-- Opening Marker --

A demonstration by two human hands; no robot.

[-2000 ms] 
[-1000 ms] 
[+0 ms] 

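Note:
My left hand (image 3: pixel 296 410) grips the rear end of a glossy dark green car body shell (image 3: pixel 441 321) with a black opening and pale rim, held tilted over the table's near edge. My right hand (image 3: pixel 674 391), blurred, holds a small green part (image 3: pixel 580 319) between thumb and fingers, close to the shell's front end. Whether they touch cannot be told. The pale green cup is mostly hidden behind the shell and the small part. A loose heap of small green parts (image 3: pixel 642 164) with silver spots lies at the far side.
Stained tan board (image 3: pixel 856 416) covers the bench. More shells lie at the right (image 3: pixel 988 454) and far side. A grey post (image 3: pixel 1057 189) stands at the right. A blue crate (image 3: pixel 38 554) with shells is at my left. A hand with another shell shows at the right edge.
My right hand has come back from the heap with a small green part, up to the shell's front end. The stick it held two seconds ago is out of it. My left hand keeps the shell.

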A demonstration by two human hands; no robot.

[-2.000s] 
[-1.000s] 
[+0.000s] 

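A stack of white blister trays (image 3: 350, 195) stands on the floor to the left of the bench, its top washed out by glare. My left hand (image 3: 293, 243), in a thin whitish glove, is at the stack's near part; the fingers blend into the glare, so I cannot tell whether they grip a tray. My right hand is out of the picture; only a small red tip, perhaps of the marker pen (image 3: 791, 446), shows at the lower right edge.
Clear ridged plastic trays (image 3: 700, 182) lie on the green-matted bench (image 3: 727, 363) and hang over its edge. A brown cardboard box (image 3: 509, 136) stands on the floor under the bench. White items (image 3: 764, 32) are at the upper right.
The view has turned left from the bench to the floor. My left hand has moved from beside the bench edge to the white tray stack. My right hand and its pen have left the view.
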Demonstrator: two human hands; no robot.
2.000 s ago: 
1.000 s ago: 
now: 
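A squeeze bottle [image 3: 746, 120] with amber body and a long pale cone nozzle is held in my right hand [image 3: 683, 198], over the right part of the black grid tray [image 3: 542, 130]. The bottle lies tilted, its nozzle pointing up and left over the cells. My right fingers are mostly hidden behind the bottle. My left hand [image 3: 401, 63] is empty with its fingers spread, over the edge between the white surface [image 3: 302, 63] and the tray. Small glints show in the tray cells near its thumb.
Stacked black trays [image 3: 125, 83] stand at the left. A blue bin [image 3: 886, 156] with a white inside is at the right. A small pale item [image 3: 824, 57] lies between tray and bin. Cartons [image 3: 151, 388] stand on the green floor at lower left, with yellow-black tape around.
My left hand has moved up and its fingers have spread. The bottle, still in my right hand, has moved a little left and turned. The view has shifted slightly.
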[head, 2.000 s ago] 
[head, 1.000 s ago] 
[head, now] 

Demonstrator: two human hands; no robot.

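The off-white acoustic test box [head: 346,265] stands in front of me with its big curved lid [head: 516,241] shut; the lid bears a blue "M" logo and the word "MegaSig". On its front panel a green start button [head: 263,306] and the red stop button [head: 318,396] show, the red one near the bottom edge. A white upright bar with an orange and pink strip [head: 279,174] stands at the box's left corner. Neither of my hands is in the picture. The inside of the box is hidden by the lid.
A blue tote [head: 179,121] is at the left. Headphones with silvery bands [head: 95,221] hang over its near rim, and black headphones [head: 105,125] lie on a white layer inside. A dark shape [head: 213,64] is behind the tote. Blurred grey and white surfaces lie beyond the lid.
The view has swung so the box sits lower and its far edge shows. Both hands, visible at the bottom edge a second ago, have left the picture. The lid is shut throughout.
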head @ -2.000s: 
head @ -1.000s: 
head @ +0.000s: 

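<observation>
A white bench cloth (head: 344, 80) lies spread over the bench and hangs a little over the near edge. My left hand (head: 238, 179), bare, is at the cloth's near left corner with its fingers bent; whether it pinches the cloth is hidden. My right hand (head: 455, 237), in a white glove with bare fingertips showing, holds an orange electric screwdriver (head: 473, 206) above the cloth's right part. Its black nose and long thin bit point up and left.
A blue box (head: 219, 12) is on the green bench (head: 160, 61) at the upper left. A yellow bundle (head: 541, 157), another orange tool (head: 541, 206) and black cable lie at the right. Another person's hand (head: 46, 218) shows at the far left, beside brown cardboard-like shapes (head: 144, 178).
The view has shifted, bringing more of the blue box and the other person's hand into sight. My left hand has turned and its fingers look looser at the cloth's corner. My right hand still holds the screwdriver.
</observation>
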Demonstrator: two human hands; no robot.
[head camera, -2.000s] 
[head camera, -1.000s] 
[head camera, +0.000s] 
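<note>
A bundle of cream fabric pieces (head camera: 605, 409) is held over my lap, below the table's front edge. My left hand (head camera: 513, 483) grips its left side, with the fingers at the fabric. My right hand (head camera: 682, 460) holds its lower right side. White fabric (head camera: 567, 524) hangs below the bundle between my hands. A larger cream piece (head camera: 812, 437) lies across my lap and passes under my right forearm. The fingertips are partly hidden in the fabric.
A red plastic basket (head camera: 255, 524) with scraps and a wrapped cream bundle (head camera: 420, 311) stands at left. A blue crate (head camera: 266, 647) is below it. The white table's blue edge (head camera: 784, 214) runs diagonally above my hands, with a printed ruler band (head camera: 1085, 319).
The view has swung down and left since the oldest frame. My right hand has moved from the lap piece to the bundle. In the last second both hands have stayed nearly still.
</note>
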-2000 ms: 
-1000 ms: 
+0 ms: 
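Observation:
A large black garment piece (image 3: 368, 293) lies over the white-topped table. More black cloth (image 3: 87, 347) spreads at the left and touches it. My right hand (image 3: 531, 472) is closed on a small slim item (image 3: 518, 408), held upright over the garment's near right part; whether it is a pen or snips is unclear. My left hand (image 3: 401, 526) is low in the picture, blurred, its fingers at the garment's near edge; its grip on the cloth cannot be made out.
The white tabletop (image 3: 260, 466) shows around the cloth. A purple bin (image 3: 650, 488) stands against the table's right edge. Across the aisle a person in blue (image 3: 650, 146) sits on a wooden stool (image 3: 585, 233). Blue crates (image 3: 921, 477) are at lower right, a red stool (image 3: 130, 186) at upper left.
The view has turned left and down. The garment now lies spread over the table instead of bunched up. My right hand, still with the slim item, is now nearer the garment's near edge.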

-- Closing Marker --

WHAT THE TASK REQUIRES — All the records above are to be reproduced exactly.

RESPONSE TO THE EXERCISE —
A demonstration by two human hands; no robot.

[-2000 ms] 
[-1000 ms] 
[+0 ms] 

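Note:
My left hand (image 3: pixel 296 410) grips the rear end of a glossy dark green car body shell (image 3: pixel 441 321) with a black opening and pale rim, held tilted over the table's near edge. My right hand (image 3: pixel 674 391), blurred, holds a small green part (image 3: pixel 580 319) between thumb and fingers, close to the shell's front end. Whether they touch cannot be told. The pale green cup is mostly hidden behind the shell and the small part. A loose heap of small green parts (image 3: pixel 642 164) with silver spots lies at the far side.
Stained tan board (image 3: pixel 856 416) covers the bench. More shells lie at the right (image 3: pixel 988 454) and far side. A grey post (image 3: pixel 1057 189) stands at the right. A blue crate (image 3: pixel 38 554) with shells is at my left. A hand with another shell shows at the right edge.
My right hand has come back from the heap with a small green part, up to the shell's front end. The stick it held two seconds ago is out of it. My left hand keeps the shell.
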
A demonstration by two human hands; no robot.

[-2.000s] 
[-1.000s] 
[+0.000s] 

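A stack of white blister trays (image 3: 350, 195) stands on the floor to the left of the bench, its top washed out by glare. My left hand (image 3: 293, 243), in a thin whitish glove, is at the stack's near part; the fingers blend into the glare, so I cannot tell whether they grip a tray. My right hand is out of the picture; only a small red tip, perhaps of the marker pen (image 3: 791, 446), shows at the lower right edge.
Clear ridged plastic trays (image 3: 700, 182) lie on the green-matted bench (image 3: 727, 363) and hang over its edge. A brown cardboard box (image 3: 509, 136) stands on the floor under the bench. White items (image 3: 764, 32) are at the upper right.
The view has turned left from the bench to the floor. My left hand has moved from beside the bench edge to the white tray stack. My right hand and its pen have left the view.
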Demonstrator: two human hands; no robot.
2.000 s ago: 
1.000 s ago: 
now: 
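A squeeze bottle [image 3: 746, 120] with amber body and a long pale cone nozzle is held in my right hand [image 3: 683, 198], over the right part of the black grid tray [image 3: 542, 130]. The bottle lies tilted, its nozzle pointing up and left over the cells. My right fingers are mostly hidden behind the bottle. My left hand [image 3: 401, 63] is empty with its fingers spread, over the edge between the white surface [image 3: 302, 63] and the tray. Small glints show in the tray cells near its thumb.
Stacked black trays [image 3: 125, 83] stand at the left. A blue bin [image 3: 886, 156] with a white inside is at the right. A small pale item [image 3: 824, 57] lies between tray and bin. Cartons [image 3: 151, 388] stand on the green floor at lower left, with yellow-black tape around.
My left hand has moved up and its fingers have spread. The bottle, still in my right hand, has moved a little left and turned. The view has shifted slightly.
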[head, 2.000 s ago] 
[head, 1.000 s ago] 
[head, now] 

Demonstrator: two human hands; no robot.

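The off-white acoustic test box [head: 346,265] stands in front of me with its big curved lid [head: 516,241] shut; the lid bears a blue "M" logo and the word "MegaSig". On its front panel a green start button [head: 263,306] and the red stop button [head: 318,396] show, the red one near the bottom edge. A white upright bar with an orange and pink strip [head: 279,174] stands at the box's left corner. Neither of my hands is in the picture. The inside of the box is hidden by the lid.
A blue tote [head: 179,121] is at the left. Headphones with silvery bands [head: 95,221] hang over its near rim, and black headphones [head: 105,125] lie on a white layer inside. A dark shape [head: 213,64] is behind the tote. Blurred grey and white surfaces lie beyond the lid.
The view has swung so the box sits lower and its far edge shows. Both hands, visible at the bottom edge a second ago, have left the picture. The lid is shut throughout.
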head @ -2.000s: 
head @ -1.000s: 
head @ +0.000s: 

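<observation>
A white bench cloth (head: 344, 80) lies spread over the bench and hangs a little over the near edge. My left hand (head: 238, 179), bare, is at the cloth's near left corner with its fingers bent; whether it pinches the cloth is hidden. My right hand (head: 455, 237), in a white glove with bare fingertips showing, holds an orange electric screwdriver (head: 473, 206) above the cloth's right part. Its black nose and long thin bit point up and left.
A blue box (head: 219, 12) is on the green bench (head: 160, 61) at the upper left. A yellow bundle (head: 541, 157), another orange tool (head: 541, 206) and black cable lie at the right. Another person's hand (head: 46, 218) shows at the far left, beside brown cardboard-like shapes (head: 144, 178).
The view has shifted, bringing more of the blue box and the other person's hand into sight. My left hand has turned and its fingers look looser at the cloth's corner. My right hand still holds the screwdriver.
</observation>
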Demonstrator: two human hands; no robot.
[head camera, -2.000s] 
[head camera, -1.000s] 
[head camera, +0.000s] 
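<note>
A bundle of cream fabric pieces (head camera: 605, 409) is held over my lap, below the table's front edge. My left hand (head camera: 513, 483) grips its left side, with the fingers at the fabric. My right hand (head camera: 682, 460) holds its lower right side. White fabric (head camera: 567, 524) hangs below the bundle between my hands. A larger cream piece (head camera: 812, 437) lies across my lap and passes under my right forearm. The fingertips are partly hidden in the fabric.
A red plastic basket (head camera: 255, 524) with scraps and a wrapped cream bundle (head camera: 420, 311) stands at left. A blue crate (head camera: 266, 647) is below it. The white table's blue edge (head camera: 784, 214) runs diagonally above my hands, with a printed ruler band (head camera: 1085, 319).
The view has swung down and left since the oldest frame. My right hand has moved from the lap piece to the bundle. In the last second both hands have stayed nearly still.
</note>
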-2000 ms: 
-1000 ms: 
+0 ms: 
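Observation:
A large black garment piece (image 3: 368, 293) lies over the white-topped table. More black cloth (image 3: 87, 347) spreads at the left and touches it. My right hand (image 3: 531, 472) is closed on a small slim item (image 3: 518, 408), held upright over the garment's near right part; whether it is a pen or snips is unclear. My left hand (image 3: 401, 526) is low in the picture, blurred, its fingers at the garment's near edge; its grip on the cloth cannot be made out.
The white tabletop (image 3: 260, 466) shows around the cloth. A purple bin (image 3: 650, 488) stands against the table's right edge. Across the aisle a person in blue (image 3: 650, 146) sits on a wooden stool (image 3: 585, 233). Blue crates (image 3: 921, 477) are at lower right, a red stool (image 3: 130, 186) at upper left.
The view has turned left and down. The garment now lies spread over the table instead of bunched up. My right hand, still with the slim item, is now nearer the garment's near edge.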

The output is finished, and nothing else is needed.